§ **PROVIDED RECORDS**:
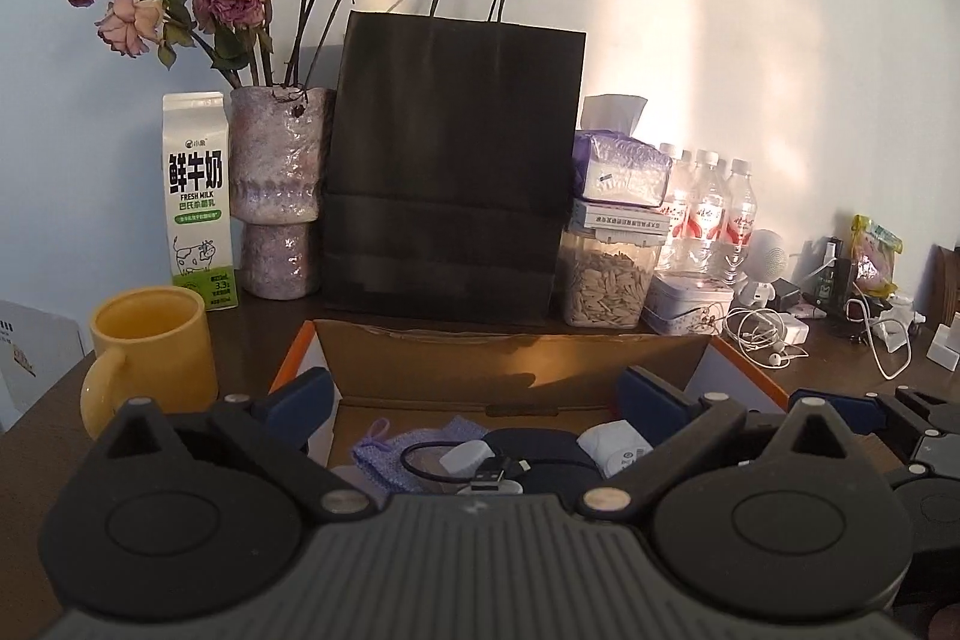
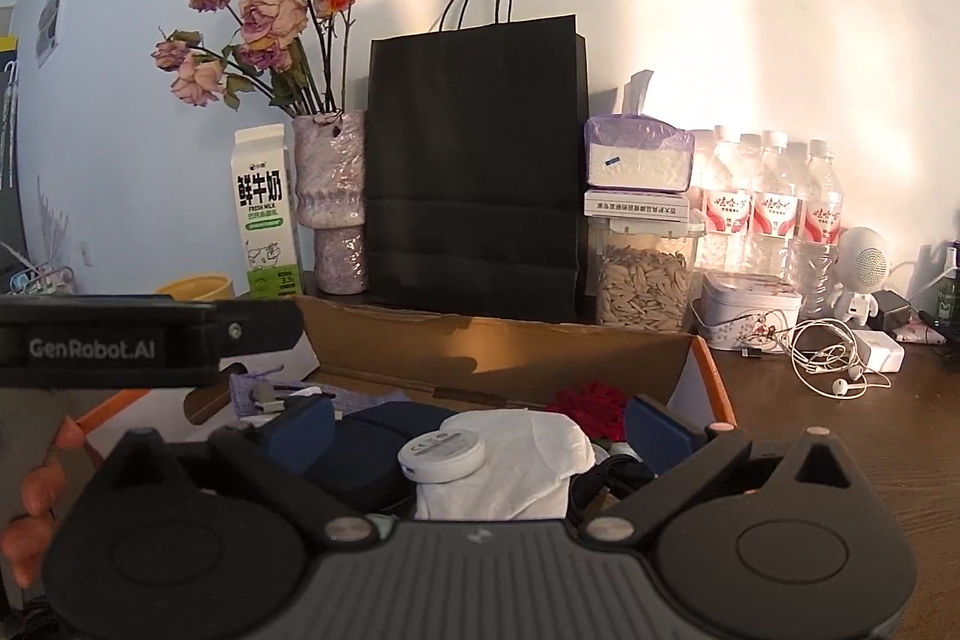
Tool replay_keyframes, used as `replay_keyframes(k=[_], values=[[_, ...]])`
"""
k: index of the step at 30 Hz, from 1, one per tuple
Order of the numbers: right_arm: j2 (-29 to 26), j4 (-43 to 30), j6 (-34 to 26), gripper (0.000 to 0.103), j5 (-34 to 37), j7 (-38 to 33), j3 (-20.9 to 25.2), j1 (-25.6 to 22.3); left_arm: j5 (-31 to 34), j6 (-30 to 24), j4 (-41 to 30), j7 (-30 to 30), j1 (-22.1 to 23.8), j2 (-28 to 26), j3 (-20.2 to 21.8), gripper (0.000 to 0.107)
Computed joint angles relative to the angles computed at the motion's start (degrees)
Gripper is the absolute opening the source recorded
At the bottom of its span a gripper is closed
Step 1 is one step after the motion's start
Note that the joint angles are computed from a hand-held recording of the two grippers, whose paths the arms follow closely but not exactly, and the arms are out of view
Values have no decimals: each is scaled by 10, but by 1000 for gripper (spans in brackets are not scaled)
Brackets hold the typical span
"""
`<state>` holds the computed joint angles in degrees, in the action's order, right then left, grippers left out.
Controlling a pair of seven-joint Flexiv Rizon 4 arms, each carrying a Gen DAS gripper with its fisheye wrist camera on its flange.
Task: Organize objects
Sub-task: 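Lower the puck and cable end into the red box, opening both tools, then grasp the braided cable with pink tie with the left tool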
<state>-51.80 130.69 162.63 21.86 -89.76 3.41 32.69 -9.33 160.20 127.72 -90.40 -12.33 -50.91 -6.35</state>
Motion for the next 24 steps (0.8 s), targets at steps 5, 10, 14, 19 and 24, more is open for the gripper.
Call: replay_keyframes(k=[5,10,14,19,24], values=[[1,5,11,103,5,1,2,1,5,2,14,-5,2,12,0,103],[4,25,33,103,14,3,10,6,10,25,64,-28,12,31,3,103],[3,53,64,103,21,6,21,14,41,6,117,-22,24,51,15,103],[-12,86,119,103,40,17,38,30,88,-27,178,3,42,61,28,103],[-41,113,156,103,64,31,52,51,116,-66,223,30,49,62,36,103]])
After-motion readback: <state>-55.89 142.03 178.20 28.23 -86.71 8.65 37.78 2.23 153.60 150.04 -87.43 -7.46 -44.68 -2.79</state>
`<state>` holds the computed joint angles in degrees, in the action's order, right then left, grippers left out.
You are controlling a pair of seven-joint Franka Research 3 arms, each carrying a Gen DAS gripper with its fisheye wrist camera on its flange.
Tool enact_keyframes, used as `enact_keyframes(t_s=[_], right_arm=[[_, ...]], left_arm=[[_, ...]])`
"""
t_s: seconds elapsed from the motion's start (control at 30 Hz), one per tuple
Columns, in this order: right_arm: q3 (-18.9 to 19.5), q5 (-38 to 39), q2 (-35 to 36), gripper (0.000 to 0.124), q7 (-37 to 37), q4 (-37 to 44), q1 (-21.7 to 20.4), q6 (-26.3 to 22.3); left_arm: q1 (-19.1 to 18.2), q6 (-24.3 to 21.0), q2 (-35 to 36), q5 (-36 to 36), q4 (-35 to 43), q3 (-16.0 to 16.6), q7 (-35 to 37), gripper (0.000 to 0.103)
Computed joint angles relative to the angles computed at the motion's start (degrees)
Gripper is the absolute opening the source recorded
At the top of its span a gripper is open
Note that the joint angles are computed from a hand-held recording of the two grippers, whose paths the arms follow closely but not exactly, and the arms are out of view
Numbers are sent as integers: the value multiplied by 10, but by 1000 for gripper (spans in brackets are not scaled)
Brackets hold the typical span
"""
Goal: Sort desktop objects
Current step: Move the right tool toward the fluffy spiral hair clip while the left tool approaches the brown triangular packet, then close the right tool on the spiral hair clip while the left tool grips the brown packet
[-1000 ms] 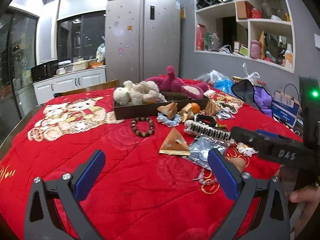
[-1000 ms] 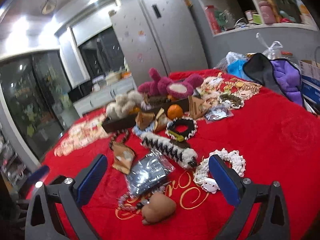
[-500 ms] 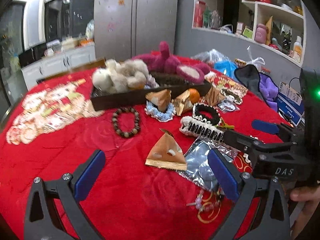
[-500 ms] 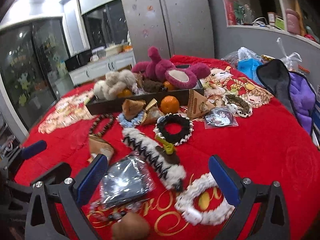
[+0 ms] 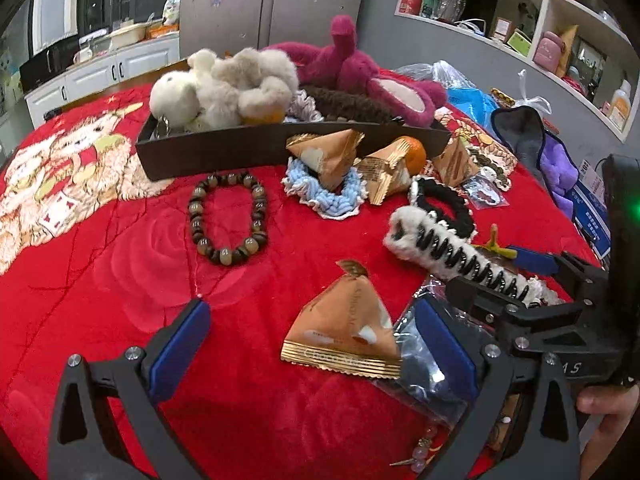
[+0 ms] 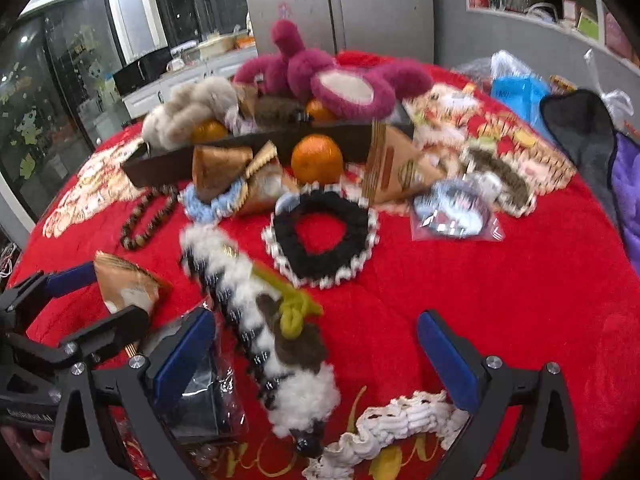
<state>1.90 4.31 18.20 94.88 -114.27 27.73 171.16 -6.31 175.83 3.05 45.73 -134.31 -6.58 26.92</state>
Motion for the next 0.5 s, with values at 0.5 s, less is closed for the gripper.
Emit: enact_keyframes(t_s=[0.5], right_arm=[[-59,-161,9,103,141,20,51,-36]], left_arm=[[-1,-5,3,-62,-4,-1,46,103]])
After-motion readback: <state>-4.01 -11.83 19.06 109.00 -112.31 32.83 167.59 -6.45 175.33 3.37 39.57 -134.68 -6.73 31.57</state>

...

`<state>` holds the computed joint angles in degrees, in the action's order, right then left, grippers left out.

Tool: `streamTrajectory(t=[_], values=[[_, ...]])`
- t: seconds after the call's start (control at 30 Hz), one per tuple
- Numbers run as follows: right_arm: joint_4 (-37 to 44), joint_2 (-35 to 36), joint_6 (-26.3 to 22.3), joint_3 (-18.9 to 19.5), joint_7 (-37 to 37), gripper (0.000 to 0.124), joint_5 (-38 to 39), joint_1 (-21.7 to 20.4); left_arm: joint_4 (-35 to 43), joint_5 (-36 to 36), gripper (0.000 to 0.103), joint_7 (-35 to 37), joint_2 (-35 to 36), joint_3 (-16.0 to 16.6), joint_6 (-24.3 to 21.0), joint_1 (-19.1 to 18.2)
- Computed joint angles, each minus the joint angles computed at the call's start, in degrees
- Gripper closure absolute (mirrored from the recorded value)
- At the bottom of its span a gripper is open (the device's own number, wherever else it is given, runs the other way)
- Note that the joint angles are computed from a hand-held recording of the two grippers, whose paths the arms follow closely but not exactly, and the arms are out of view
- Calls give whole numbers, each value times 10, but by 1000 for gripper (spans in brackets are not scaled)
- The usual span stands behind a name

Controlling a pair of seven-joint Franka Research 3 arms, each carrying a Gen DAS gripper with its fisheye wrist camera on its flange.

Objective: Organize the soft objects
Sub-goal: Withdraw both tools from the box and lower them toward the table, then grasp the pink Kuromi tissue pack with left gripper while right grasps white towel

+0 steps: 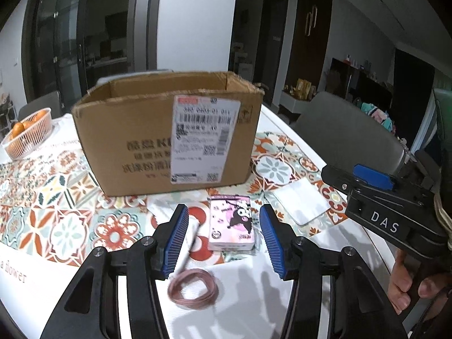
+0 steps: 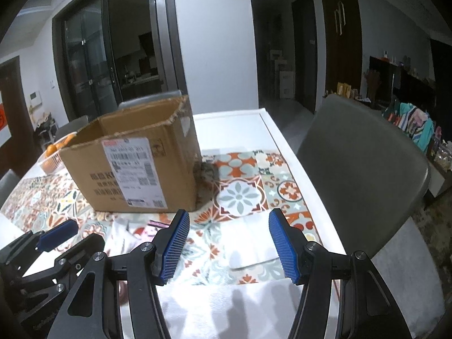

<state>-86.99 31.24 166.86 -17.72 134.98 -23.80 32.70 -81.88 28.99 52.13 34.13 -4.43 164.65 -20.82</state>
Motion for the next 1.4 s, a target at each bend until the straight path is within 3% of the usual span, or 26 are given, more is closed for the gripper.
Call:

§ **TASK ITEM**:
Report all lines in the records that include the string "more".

§ **RESPONSE TO THE EXERCISE**:
Motion for the next 24 steps (0.8 s), targets at steps 5, 10, 14, 19 and 24, more is open for the gripper.
Motion for the next 1.4 s, a target at each bend until the straight path is within 3% of the usual span, or 26 are given, more is closed for the gripper.

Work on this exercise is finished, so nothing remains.